* WORK TO BE COMPLETED
Transcribe all of the data exactly. Images stay out.

* RECORDED DATA
====================
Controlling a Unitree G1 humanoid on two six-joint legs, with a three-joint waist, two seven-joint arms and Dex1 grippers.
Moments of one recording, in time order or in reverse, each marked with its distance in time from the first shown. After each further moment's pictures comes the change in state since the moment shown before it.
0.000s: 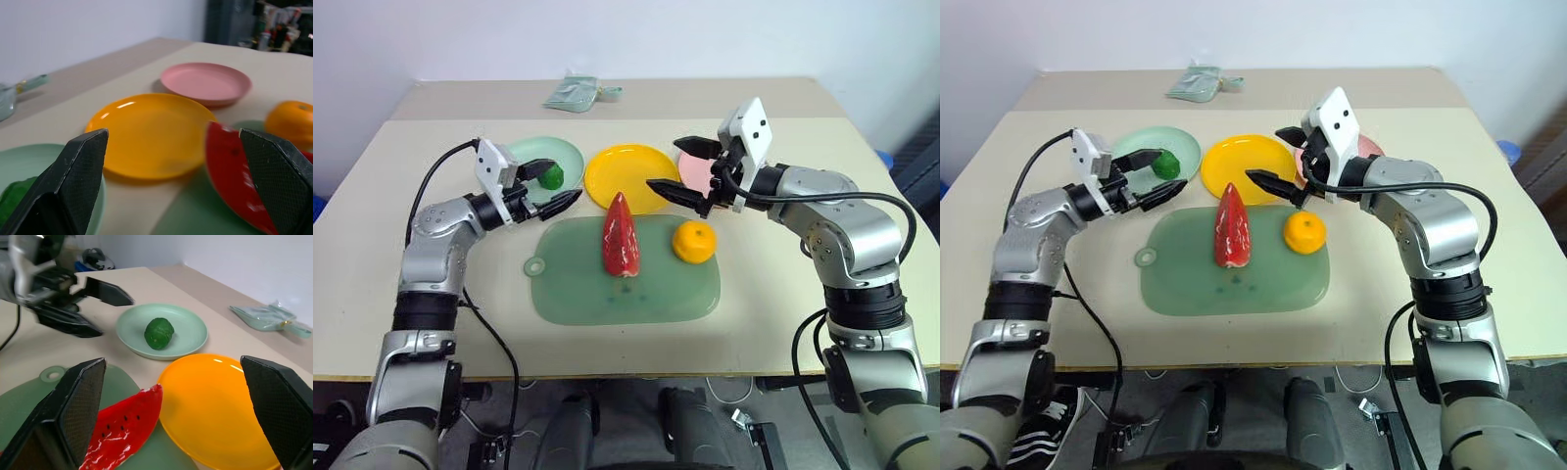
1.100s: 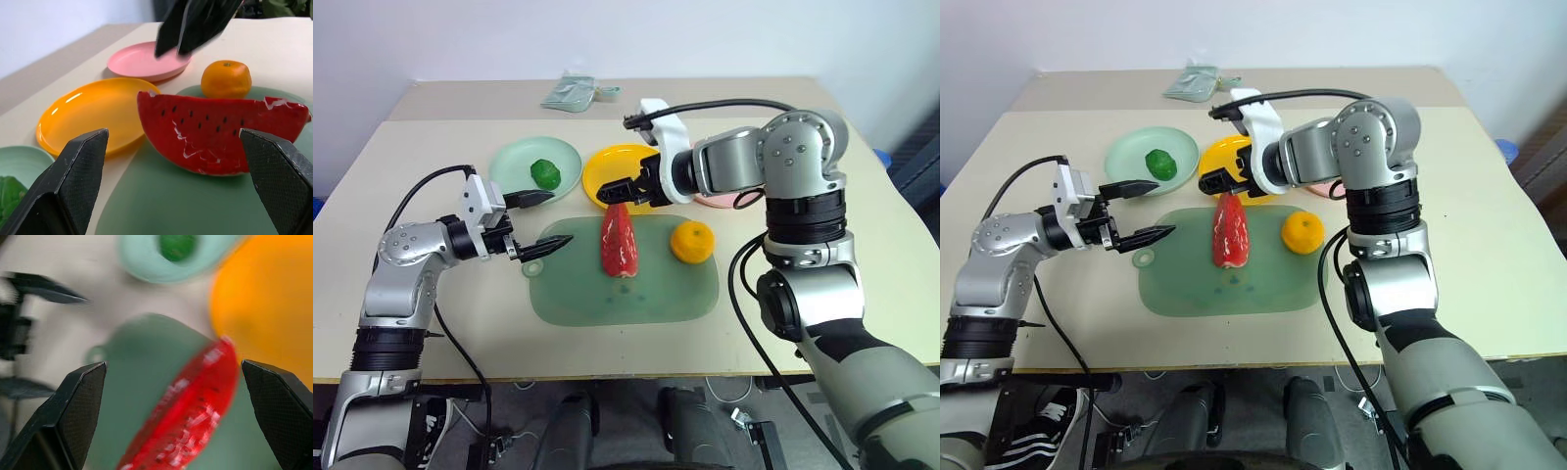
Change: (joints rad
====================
* ANSWER BELOW
Controlling a Unitree G1 humanoid on two six-joint legs, with a three-joint waist, two seven-joint arms and Dex1 grippers.
Moments of one recording, in time order or in reverse, each marked with its distance in time from the first shown. After each further moment's pictures comes the change in state since the moment shown before it.
0.000s: 
1.100s: 
Change: (joints rad

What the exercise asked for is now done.